Microsoft’s share buyback efforts are a little less competitive, with a newly authorized $60 billion share repurchase program. Over the past twelve months, Microsoft repurchased $17.2 billion in shares, translating to a buyback yield of 0.5% based on its recent $3.21 trillion market capitalization.
AI and Cloud Potential
As one of the most significant topics in the tech world, the way Apple, Alphabet, and Microsoft have approached AI is a key pillar of my bullish outlook for their stocks.
Alphabet has embedded AI and machine learning across its products, from Google Search to YouTube, and is well-positioned to drive growth through Google Cloud. Analysts project 11% revenue growth for Alphabet over the next two fiscal years. Microsoft, meanwhile, has solidified its AI leadership through its investment in OpenAI, the company behind ChatGPT, as well as through Azure’s AI services. Competing closely with AWS for cloud dominance, Microsoft is forecast to grow revenue by 14.6% over two years.

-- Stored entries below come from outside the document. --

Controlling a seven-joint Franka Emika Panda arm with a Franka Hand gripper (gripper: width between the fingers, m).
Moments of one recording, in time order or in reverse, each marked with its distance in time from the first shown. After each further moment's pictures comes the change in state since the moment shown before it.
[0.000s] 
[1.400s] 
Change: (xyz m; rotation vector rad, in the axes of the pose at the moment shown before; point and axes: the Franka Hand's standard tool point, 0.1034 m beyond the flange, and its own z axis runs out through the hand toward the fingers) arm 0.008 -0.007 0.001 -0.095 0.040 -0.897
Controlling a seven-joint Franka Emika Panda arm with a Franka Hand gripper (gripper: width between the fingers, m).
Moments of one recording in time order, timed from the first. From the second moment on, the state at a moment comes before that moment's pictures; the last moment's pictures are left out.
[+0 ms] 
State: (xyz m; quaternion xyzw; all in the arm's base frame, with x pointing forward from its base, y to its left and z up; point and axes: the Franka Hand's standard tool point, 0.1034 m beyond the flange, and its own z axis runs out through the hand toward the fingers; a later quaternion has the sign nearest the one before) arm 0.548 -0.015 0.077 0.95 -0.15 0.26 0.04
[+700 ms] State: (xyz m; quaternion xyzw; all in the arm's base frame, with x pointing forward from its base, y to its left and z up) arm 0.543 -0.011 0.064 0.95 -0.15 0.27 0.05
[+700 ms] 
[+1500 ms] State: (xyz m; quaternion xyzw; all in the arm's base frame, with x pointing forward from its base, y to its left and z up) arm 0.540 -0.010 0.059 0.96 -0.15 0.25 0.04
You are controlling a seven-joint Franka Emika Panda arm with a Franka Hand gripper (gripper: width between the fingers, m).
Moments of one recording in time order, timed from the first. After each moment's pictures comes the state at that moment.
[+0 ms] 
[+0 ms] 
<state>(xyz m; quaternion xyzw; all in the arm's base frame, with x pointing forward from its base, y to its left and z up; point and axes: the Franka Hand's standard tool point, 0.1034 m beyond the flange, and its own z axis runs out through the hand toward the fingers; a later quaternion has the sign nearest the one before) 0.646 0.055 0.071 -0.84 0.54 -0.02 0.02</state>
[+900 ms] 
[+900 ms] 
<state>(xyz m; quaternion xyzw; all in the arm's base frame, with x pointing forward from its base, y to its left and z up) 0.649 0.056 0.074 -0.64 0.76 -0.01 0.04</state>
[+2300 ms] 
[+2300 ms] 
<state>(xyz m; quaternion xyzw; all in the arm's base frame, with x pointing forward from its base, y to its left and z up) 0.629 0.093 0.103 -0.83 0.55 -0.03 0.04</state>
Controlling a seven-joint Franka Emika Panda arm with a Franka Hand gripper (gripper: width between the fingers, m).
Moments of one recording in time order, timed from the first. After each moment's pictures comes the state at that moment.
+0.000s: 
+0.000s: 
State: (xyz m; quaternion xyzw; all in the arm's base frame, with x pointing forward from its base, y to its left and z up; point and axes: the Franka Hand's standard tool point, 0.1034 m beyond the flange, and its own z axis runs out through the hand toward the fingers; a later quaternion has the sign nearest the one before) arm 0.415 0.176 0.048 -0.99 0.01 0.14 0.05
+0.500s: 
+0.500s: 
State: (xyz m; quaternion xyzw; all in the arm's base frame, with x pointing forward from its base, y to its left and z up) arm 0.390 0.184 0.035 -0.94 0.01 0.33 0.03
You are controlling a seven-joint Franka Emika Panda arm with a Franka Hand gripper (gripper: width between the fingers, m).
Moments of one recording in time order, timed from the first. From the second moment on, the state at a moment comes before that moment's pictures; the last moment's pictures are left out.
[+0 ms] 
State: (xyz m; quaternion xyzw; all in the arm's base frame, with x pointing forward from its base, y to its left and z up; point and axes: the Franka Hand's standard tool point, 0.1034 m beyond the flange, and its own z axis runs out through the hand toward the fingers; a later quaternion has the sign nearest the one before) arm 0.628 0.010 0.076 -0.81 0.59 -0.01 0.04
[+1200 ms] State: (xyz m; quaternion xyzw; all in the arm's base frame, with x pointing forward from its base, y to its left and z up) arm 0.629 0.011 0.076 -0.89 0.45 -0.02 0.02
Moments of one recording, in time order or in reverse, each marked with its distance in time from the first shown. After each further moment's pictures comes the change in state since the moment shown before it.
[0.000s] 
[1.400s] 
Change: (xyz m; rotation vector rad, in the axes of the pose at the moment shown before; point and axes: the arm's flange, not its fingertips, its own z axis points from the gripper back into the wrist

Apple’s AI presence is a bit more limited. While the company is rumored to be working on advanced AI projects, possibly integrating AI deeper into Siri and its ecosystem, its AI efforts remain less prominent compared to peers. This may explain Apple’s more modest revenue growth forecast, with analysts predicting only a 2.1% top-line increase over the next two fiscal years.
Wall Street Consensus
My bullish views on Apple, Alphabet, and Microsoft align with the majority of Wall Street analysts. Apple, for example, has a consensus Moderate Buy rating based on 33 analysts, with 23 rating it a Buy, nine a Hold, and only one a Sell. The average AAPL price target of $248.89 suggests about 10% potential upside.
Alphabet is viewed even more favorably, carrying a Strong Buy rating from 36 analysts, 27 of whom recommend a Buy, while nine recommend a Hold. Its average price target of $201.94 implies a ~25% potential upside.
Microsoft also has a Strong Buy rating according to the consensus, with 28 of 30 analysts rating it a Buy, and the remaining two rating it a Hold. The average price target of $501.15 points to more than 15% potential upside.
In Conclusion, Alphabet Looks Like The Best Name
In conclusion, while Apple, Alphabet, and Microsoft are all strong long-term investments with dominant positions in their respective sectors, if I had to favor one investment right now it would be GOOGL stock. Alphabet’s strong growth, robust capital returns, and more attractive relative valuation give it a slight edge at this juncture.